The regional annotation ETL performs the following steps

- Download DSA json annotations
- Convert DSA jsons to GeoJSON format, which is compatible with downstream applications
- Save configs in your `~/vmount/PRO-12-123/configs/REGIONAL_METADATA_RESULTS`
- Save parquet table in your `~/vmount/PRO-12-123/tables/REGIONAL_METADATA_RESULTS `


To run the regional annotation ETL, we use the `dsa_annotation` CLI. For more details on the `dsa_annotation` tool, and the annotations we support, please checkout the `7_dsa-annotation.ipynb` notebook.


In [None]:
!mkdir -p "{TABLE_DIR}/ANNOTATIONS"
!dsa_annotation http://girder:8080/api/v1 \
    --collection-name "TCGA collection" \
    --annotation-name "ov_regional" \
    --username admin --password password1 \
    --output-urlpath "{TABLE_DIR}/ANNOTATIONS"

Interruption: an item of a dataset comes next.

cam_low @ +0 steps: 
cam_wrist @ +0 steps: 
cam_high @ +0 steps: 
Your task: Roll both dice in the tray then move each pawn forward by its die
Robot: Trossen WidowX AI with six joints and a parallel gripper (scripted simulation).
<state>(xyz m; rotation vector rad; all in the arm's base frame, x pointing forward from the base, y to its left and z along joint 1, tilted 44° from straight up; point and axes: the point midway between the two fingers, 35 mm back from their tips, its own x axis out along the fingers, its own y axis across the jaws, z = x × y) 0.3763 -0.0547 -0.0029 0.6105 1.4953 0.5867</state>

To check that the regional annotation ETL was correctly run, you can examine the regional annotations table.  This table contains the metadata saved by the ETL.  It includes paths to the bitmap files, numpy files, and geoJSON files that were mentioned before.  To load the table, run the following cell,

In [None]:
from pyarrow.parquet import read_table
annotations_table = f"{TABLE_DIR}/ANNOTATIONS/slide_annotation_dataset_TCGA collection_ov_regional.parquet"
pd.read_parquet(annotations_table)

Lastly, lets get our geojsons and join on slide ID.

In [None]:
pd.read_parquet(annotations_table) \
    .query("type=='geojson'")[['slide_geojson']] \
    .join(
        pd.read_parquet(f"{TABLE_DIR}/SLIDES/slide_ingest_PRO-12-123.parquet")['id']
    )

At this point, you have successfully set up your workspace, downloaded the data, and run both the pathology and regional annotation ETLs to prepare your data. You are ready to move on to the tiling notebook!